Why did 3d printing a house sound easier or cheaper than just building a house in the first place?

[–] 5 pts

I read an article about this a while back. IIRC, they could build the foundation and walls in just a few hours using special concrete and 3D printing. Cheap materials, minimal labor, fast production time = dramatic cost reduction.

[–] 2 pts

Good point if they can do it successfully in just a few hours

[–] 2 pts

The rest (windows, doors, plumbing, wiring, flooring , etc) still need to be installed after the 3D shell is made/cured.

[–] 2 pts (edited )

Yes. Hempcreate is supposed to be used between the interior and exterior concrete walls because it's insulating and less expensive (can be mixed onsite). This combined with rebar allows it to function for purpose. Because the exterior layers of concrete is bearing the load around the hempcreate and the reinforced hempcreate provides rigidity and anchor to the foundation, it's complimentary. Which saves money on the fill and is also insulating. In turn, removing the hemp from the weather and expansion cycles. The expansion cycles, I'd guess, would be the point of failure of any attempt to directly use it solely structurally.

I had no idea anyone was using it for the entire structure.

[–] 1 pt

Well I can assume this hemp crap mix is cheaper than concrete, wood, drywall, vinyl siding, etc, plus eventually you could automate the "printing" and mass produce the hell out of it.

I wonder what the insulating properties of this "hempcrete" are. There's probably some horrible drawback to this, but it would actually be great if the execution of it was good (extreme doubt reserved).

It's labor.

[–] 2 pts

Yep framing is white man's work for a white man's wage, it's tedious, skilled labor that takes time and prep, if you can just print walls and supports with a million dollar rig one technician and three spics shoveling print material would be cheaper in 90% of the US market in a year or two.

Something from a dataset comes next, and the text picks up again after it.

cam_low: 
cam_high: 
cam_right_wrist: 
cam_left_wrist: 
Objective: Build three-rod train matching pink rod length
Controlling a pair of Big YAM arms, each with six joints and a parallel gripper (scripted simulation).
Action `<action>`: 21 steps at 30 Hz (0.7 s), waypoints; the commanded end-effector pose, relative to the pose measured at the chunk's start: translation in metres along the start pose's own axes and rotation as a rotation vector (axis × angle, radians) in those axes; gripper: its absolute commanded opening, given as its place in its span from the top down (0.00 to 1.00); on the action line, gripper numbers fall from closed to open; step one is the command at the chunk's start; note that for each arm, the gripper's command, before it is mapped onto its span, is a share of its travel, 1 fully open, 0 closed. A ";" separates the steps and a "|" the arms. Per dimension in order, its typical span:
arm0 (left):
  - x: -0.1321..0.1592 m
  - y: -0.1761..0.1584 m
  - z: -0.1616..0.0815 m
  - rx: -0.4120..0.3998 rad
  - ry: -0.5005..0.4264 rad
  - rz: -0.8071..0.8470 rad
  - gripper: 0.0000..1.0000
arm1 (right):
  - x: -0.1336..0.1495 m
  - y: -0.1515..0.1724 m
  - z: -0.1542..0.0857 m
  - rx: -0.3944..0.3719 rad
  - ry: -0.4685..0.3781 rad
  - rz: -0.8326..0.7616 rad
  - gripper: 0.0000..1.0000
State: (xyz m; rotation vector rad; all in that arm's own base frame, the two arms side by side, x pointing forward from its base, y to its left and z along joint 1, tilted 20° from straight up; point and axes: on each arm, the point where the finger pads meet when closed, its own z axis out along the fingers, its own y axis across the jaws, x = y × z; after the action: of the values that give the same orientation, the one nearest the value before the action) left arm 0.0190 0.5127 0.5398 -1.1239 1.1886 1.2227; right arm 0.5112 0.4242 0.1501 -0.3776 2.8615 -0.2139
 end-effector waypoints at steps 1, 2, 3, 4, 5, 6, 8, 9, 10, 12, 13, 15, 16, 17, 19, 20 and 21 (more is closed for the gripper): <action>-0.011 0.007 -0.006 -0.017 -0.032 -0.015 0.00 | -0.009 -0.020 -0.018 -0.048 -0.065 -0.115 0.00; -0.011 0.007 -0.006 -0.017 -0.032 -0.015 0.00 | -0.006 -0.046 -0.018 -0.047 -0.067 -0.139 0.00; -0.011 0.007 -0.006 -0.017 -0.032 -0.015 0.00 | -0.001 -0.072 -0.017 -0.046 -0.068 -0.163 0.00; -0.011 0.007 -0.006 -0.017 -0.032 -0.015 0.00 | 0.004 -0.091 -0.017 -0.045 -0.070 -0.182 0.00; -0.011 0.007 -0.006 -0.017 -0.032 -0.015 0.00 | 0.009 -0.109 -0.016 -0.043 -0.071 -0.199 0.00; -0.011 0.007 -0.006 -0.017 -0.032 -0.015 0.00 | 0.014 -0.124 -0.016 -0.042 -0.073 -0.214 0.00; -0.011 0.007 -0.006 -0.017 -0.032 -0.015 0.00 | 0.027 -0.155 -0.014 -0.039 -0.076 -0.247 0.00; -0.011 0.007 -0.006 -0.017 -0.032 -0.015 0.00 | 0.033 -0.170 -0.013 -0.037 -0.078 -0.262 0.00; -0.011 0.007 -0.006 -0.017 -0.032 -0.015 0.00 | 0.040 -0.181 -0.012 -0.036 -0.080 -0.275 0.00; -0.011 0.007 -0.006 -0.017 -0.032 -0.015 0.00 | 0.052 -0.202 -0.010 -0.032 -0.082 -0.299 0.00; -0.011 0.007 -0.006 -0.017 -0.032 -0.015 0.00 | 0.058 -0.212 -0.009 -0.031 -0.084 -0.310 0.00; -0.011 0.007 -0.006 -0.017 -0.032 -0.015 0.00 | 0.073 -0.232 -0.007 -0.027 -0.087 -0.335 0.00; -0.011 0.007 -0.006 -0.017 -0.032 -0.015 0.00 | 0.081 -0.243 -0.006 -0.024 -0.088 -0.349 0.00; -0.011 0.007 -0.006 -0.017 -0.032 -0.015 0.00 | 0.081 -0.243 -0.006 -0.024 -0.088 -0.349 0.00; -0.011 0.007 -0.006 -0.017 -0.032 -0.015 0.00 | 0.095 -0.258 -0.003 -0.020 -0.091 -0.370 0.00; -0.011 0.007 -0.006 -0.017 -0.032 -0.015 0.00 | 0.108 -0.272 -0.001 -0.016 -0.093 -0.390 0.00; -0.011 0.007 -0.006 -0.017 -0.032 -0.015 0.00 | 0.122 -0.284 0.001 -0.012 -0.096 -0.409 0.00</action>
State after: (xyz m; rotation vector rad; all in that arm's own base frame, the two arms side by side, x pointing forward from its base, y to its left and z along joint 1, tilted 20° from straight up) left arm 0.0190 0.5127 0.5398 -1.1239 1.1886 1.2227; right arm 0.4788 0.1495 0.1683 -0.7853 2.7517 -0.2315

I see the value in it - low-cost housing that just isn't possible anymore. True, it's treating a symptom of the wider jewconomy, but Whites developed the technology...

[–] 1 pt

The components to build a house might be cheap, but if you can't do the work yourself, building a house suddenly becomes not cheap.

That's why they want 3D printed ones. You don't need white men to frame your house, if everything that comes out of the printer is square and just snaps together. That's why.

Well that sucks. It is a neat technology though; just not sure about the hemp as a binder.